58 WNI Terdampak Operasi Imigrasi AS, Kemlu: Enam Sudah Dideportasi
Selain pendampingan kekonsuleran, Kemlu juga meningkatkan penyebaran informasi tentang hak-hak hukum WNI dalam sistem hukum AS.
Kementerian Luar Negeri (Kemlu) RI mengungkapkan sebanyak 58 warga negara Indonesia (WNI) terdampak kebijakan penindakan imigrasi yang sedang digencarkan oleh Amerika Serikat sejak awal 2025. Dari jumlah itu, enam WNI telah dideportasi ke Indonesia.
“Jumlah WNI yang terdampak dari kebijakan imigrasi baru AS yang diterapkan sejak awal tahun ini mencapai 58 orang,” kata Direktur Pelindungan WNI Kemlu RI Judha Nugraha dalam taklimat media di Jakarta, Kamis (12/6).

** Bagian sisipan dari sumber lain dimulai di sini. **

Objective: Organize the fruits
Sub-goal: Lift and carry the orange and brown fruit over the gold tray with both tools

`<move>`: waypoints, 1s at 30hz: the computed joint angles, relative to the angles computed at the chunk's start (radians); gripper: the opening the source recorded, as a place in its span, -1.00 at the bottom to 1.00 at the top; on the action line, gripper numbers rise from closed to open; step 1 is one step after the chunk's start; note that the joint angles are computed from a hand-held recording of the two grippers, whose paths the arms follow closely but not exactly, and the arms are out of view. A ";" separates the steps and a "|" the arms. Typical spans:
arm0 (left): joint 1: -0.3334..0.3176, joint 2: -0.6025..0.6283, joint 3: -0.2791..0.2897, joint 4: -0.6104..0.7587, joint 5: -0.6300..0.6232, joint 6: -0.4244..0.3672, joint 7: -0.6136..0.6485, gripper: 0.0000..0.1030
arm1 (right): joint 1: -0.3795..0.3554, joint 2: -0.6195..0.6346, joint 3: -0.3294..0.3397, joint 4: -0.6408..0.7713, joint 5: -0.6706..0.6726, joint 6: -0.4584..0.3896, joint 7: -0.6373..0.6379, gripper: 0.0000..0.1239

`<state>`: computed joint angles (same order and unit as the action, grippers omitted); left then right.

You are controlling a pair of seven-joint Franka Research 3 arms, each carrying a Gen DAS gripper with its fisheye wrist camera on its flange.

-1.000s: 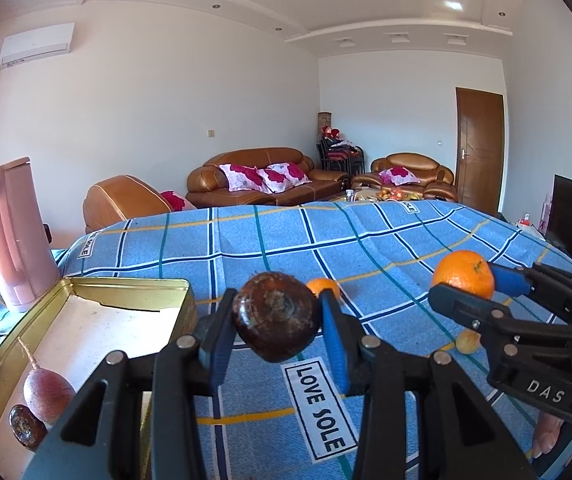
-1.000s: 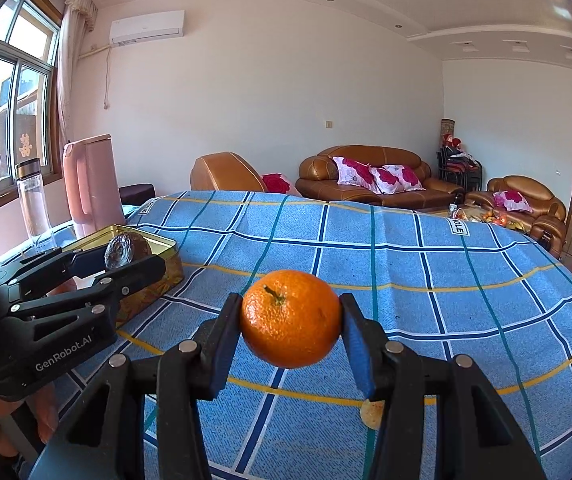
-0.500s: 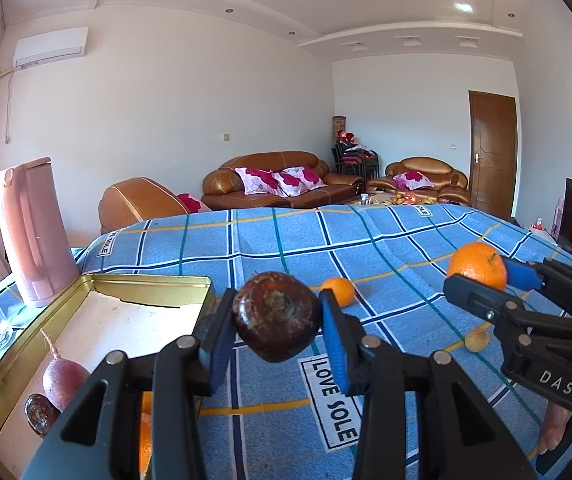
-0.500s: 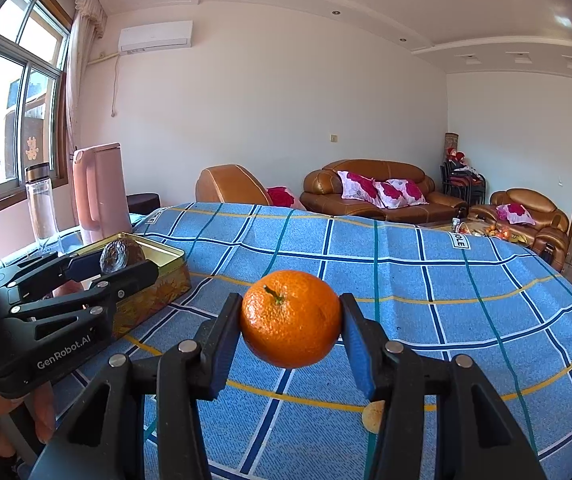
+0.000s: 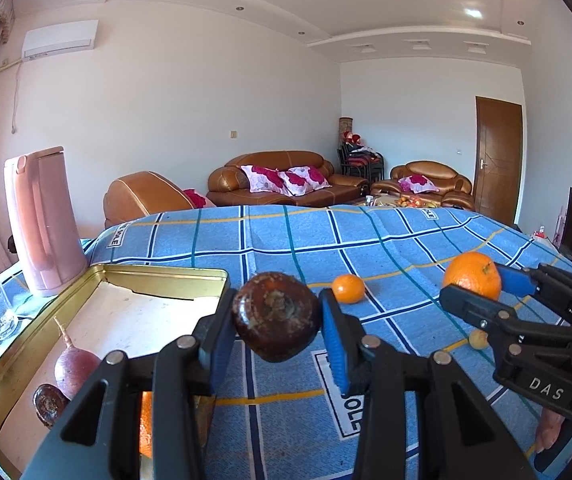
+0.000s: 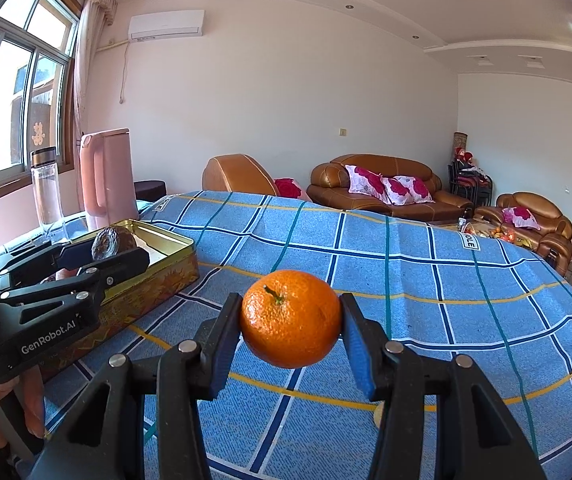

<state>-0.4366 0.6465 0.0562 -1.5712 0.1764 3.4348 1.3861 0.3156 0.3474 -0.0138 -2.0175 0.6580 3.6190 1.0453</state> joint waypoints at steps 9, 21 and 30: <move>0.006 -0.018 0.007 -0.028 -0.009 0.005 0.002 -0.19 | 0.003 -0.002 0.009 -0.004 -0.018 -0.002 0.000 -0.19; 0.087 -0.051 -0.057 -0.076 0.042 0.001 -0.019 -0.19 | 0.026 0.011 0.017 0.018 -0.054 -0.021 0.008 -0.19; 0.122 -0.070 -0.076 -0.112 0.058 0.029 -0.026 -0.19 | 0.049 0.016 0.019 0.034 -0.063 -0.033 0.002 -0.19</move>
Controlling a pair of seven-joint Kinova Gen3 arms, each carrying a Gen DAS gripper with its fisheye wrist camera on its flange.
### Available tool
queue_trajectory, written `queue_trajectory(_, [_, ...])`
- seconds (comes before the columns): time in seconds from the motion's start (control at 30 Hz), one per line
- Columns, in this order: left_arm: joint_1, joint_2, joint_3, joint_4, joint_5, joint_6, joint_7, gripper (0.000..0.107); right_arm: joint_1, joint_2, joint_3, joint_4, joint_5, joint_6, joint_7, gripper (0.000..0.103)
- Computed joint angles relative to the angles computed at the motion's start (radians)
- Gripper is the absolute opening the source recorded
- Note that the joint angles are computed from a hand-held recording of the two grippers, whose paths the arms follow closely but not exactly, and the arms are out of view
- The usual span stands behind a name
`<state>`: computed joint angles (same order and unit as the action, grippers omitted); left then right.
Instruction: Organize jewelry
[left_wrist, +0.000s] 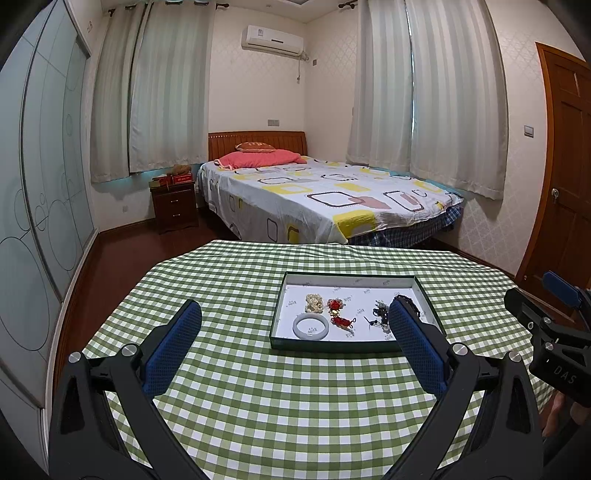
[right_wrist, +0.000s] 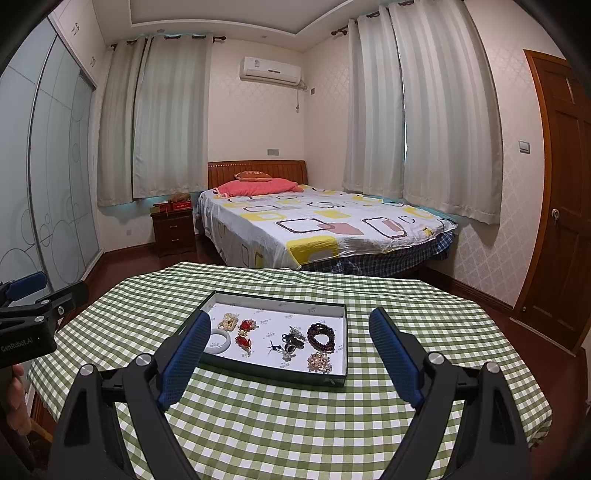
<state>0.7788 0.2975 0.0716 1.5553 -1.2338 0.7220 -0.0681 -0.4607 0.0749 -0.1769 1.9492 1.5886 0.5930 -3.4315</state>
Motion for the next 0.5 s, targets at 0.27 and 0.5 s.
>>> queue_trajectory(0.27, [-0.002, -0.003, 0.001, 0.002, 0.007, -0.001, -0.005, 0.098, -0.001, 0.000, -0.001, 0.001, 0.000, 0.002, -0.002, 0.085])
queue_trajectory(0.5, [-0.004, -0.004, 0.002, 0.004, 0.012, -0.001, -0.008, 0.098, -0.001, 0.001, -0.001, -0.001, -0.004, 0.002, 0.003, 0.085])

Dalam perkembangan terbaru, dua WNI kembali ditangkap otoritas AS dalam operasi penindakan imigrasi yang berlangsung sejak 6 Juni di Los Angeles, California. Mereka adalah ESS (53), perempuan dengan status tinggal ilegal dan CT (48), laki-laki yang memiliki riwayat pelanggaran narkotika dan masuk ke AS secara ilegal.
Langkah Kemlu RI
Judha memastikan, Kemlu terus berkoordinasi dengan enam perwakilan RI di Amerika Serikat, yakni:
- KBRI Washington DC
- KJRI San Francisco
- KJRI Los Angeles
- KJRI Chicago
- KJRI Houston
- KJRI New York
“Perwakilan RI akan terus melakukan pendampingan untuk memastikan bahwa hak-hak tersebut tetap dipenuhi,” ujar Judha.
Selain pendampingan kekonsuleran, Kemlu juga meningkatkan penyebaran informasi tentang hak-hak hukum WNI dalam sistem hukum AS, agar para WNI yang terkena dampak bisa memahami dan menggunakan haknya secara maksimal.
Kemlu juga mengimbau agar seluruh WNI yang berencana ke Amerika Serikat lebih berhati-hati dan mempersiapkan dokumen yang sesuai.
“Pastikan visa yang mereka miliki sesuai dengan peruntukannya,” imbau Judha seperti dilansir dari Antara.